→ **Action item**:
Could you please repeat all of the entries exactly as written?
---------- Information given
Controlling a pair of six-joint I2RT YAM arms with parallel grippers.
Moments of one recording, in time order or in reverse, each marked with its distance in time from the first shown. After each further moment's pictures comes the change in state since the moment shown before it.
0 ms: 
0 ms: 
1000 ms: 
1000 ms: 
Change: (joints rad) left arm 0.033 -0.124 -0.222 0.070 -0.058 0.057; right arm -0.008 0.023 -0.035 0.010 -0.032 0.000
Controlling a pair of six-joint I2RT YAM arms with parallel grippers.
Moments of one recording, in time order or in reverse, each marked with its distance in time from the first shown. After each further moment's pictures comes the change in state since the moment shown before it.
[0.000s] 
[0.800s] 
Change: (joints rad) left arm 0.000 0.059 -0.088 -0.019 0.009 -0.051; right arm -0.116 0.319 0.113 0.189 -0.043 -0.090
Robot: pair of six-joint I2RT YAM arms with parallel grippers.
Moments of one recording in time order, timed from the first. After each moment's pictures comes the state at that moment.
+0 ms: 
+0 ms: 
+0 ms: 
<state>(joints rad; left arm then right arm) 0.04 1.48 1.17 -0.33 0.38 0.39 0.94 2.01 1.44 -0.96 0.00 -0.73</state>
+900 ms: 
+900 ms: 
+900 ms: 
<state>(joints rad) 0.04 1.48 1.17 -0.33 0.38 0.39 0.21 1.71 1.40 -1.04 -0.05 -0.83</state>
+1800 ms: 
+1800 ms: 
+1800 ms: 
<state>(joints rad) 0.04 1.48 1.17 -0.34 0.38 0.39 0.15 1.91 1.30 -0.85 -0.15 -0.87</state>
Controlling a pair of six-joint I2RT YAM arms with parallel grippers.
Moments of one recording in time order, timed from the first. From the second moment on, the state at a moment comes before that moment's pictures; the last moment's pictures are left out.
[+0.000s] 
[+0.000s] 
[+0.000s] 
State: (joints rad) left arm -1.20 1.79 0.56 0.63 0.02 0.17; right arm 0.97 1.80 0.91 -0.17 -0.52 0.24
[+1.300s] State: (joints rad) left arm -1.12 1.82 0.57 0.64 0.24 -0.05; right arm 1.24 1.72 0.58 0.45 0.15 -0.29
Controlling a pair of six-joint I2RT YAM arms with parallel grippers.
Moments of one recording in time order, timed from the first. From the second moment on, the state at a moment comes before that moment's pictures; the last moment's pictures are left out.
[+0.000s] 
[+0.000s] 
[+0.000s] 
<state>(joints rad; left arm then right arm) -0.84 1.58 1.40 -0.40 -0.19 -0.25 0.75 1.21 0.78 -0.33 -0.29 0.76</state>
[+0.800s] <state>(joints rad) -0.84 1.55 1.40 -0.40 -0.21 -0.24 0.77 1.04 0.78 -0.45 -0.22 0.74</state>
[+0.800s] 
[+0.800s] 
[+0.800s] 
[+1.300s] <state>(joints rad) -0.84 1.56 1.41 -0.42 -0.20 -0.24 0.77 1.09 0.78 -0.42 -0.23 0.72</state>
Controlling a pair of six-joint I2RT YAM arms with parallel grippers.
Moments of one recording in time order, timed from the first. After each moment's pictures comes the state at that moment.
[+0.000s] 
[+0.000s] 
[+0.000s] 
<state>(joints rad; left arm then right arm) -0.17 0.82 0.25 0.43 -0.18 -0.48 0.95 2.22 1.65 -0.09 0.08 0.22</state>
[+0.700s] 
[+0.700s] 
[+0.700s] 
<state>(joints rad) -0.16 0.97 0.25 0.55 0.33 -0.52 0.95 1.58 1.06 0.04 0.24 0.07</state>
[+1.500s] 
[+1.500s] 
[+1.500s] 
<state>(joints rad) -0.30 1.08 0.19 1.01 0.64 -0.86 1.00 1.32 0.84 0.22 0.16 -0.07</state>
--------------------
→ **Written solution**:
Controlling a pair of six-joint I2RT YAM arms with parallel grippers.
Moments of one recording, in time order or in reverse, each marked with its distance in time from the first shown. After each further moment's pictures comes the change in state since the moment shown before it.
0 ms: 
0 ms: 
1000 ms: 
1000 ms: 
Change: (joints rad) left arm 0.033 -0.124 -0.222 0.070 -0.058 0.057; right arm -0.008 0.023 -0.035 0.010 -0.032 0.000
Controlling a pair of six-joint I2RT YAM arms with parallel grippers.
Moments of one recording, in time order or in reverse, each marked with its distance in time from the first shown. After each further moment's pictures comes the change in state since the moment shown before it.
[0.000s] 
[0.800s] 
Change: (joints rad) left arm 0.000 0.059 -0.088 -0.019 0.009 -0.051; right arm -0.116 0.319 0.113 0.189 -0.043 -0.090
Robot: pair of six-joint I2RT YAM arms with parallel grippers.
Moments of one recording in time order, timed from the first. After each moment's pictures comes the state at that moment.
+0 ms: 
+0 ms: 
+0 ms: 
<state>(joints rad; left arm then right arm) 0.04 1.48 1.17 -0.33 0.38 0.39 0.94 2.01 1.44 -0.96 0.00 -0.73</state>
+900 ms: 
+900 ms: 
+900 ms: 
<state>(joints rad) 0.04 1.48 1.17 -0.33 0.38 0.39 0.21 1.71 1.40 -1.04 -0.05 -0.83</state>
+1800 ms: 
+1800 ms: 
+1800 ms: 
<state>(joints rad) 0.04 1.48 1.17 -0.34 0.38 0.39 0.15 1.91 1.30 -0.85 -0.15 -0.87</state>
Controlling a pair of six-joint I2RT YAM arms with parallel grippers.
Moments of one recording in time order, timed from the first. From the second moment on, the state at a moment comes before that moment's pictures; the last moment's pictures are left out.
[+0.000s] 
[+0.000s] 
[+0.000s] 
State: (joints rad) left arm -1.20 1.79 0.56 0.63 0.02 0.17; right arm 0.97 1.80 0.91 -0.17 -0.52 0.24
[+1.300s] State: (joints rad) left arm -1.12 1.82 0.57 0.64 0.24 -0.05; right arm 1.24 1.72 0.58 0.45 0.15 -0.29
Controlling a pair of six-joint I2RT YAM arms with parallel grippers.
Moments of one recording in time order, timed from the first. From the second moment on, the state at a moment comes before that moment's pictures; the last moment's pictures are left out.
[+0.000s] 
[+0.000s] 
[+0.000s] 
<state>(joints rad; left arm then right arm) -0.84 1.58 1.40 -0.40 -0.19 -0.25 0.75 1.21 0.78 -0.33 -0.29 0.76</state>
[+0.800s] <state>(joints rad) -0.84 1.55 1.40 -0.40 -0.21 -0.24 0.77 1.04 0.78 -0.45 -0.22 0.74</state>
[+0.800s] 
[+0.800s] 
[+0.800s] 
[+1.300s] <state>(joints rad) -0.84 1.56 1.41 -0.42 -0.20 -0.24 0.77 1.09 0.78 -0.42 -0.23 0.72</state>
Controlling a pair of six-joint I2RT YAM arms with parallel grippers.
Moments of one recording in time order, timed from the first. After each moment's pictures comes the state at that moment.
[+0.000s] 
[+0.000s] 
[+0.000s] 
<state>(joints rad; left arm then right arm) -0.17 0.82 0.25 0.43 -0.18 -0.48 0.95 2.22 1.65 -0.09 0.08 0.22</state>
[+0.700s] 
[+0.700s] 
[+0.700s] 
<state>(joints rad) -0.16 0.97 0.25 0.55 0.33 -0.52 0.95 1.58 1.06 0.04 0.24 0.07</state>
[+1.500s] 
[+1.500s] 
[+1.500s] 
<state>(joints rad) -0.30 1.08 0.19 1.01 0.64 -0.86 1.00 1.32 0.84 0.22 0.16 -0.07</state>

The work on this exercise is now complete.